● What the exercise asks:
Search the listing below for the word "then" and copy each line where it appears.

● Information provided:
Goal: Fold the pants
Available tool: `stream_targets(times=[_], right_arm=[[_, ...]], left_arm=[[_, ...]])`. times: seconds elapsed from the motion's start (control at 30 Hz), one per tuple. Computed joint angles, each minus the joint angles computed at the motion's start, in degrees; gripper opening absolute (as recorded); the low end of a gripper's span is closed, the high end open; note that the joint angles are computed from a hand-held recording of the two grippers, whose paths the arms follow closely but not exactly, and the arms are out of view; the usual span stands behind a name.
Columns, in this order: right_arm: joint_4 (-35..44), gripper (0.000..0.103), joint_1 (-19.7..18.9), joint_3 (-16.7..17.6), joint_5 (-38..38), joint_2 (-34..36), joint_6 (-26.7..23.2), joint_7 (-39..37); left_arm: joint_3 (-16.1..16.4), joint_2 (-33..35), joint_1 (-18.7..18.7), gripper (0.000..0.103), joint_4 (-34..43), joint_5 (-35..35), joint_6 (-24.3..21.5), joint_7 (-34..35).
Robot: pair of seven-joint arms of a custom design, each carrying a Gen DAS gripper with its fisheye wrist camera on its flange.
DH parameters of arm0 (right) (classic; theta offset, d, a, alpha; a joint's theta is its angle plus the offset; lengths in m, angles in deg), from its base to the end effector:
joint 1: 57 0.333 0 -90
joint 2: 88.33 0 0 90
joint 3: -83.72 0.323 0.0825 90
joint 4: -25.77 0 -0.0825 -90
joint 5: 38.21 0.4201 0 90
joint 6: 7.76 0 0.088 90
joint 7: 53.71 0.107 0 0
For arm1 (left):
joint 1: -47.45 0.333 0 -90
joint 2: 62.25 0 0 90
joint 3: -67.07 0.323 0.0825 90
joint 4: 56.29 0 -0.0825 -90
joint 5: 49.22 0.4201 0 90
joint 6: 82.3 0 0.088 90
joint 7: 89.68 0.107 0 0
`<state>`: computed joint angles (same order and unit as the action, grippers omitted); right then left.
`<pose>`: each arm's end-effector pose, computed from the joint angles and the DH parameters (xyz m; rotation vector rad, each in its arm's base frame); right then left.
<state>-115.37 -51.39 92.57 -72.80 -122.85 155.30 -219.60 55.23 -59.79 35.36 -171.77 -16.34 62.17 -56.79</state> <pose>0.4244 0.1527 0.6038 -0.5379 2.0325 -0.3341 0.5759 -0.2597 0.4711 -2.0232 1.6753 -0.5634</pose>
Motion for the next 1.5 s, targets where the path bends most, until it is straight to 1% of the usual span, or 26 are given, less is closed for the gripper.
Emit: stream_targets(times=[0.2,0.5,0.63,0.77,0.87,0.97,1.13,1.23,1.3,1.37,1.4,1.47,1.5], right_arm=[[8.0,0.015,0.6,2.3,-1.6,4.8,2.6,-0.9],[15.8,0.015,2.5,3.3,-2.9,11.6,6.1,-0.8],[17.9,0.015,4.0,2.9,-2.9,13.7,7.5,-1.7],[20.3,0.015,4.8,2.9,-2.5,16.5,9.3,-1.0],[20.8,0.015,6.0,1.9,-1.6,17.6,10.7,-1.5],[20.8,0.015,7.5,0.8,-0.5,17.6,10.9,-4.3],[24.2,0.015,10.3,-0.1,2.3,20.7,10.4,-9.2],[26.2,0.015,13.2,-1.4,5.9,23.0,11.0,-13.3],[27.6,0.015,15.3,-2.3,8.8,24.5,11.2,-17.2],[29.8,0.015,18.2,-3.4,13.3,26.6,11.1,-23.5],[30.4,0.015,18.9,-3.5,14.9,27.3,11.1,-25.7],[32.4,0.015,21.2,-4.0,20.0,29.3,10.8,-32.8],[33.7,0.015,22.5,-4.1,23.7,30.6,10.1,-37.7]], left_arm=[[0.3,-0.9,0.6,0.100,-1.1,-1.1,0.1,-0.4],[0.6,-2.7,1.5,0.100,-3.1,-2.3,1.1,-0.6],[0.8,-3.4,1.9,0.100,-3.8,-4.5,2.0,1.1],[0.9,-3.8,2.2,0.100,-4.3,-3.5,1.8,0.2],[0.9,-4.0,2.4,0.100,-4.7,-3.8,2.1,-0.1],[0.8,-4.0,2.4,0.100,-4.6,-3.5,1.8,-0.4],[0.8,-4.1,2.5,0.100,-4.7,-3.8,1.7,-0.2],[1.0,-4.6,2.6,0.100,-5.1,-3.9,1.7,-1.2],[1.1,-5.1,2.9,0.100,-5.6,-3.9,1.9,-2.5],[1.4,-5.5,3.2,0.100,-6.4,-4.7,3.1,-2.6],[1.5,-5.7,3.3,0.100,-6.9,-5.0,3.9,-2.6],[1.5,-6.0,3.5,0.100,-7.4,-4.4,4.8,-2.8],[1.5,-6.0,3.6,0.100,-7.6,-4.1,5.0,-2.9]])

● Exercise solution:
`<state>`: computed joint angles (same order and unit as the action, grippers omitted); right then left.
`<pose>`: each arm's end-effector pose, computed from the joint angles and the DH parameters (xyz m; rotation vector rad, each in its arm's base frame); right then left.

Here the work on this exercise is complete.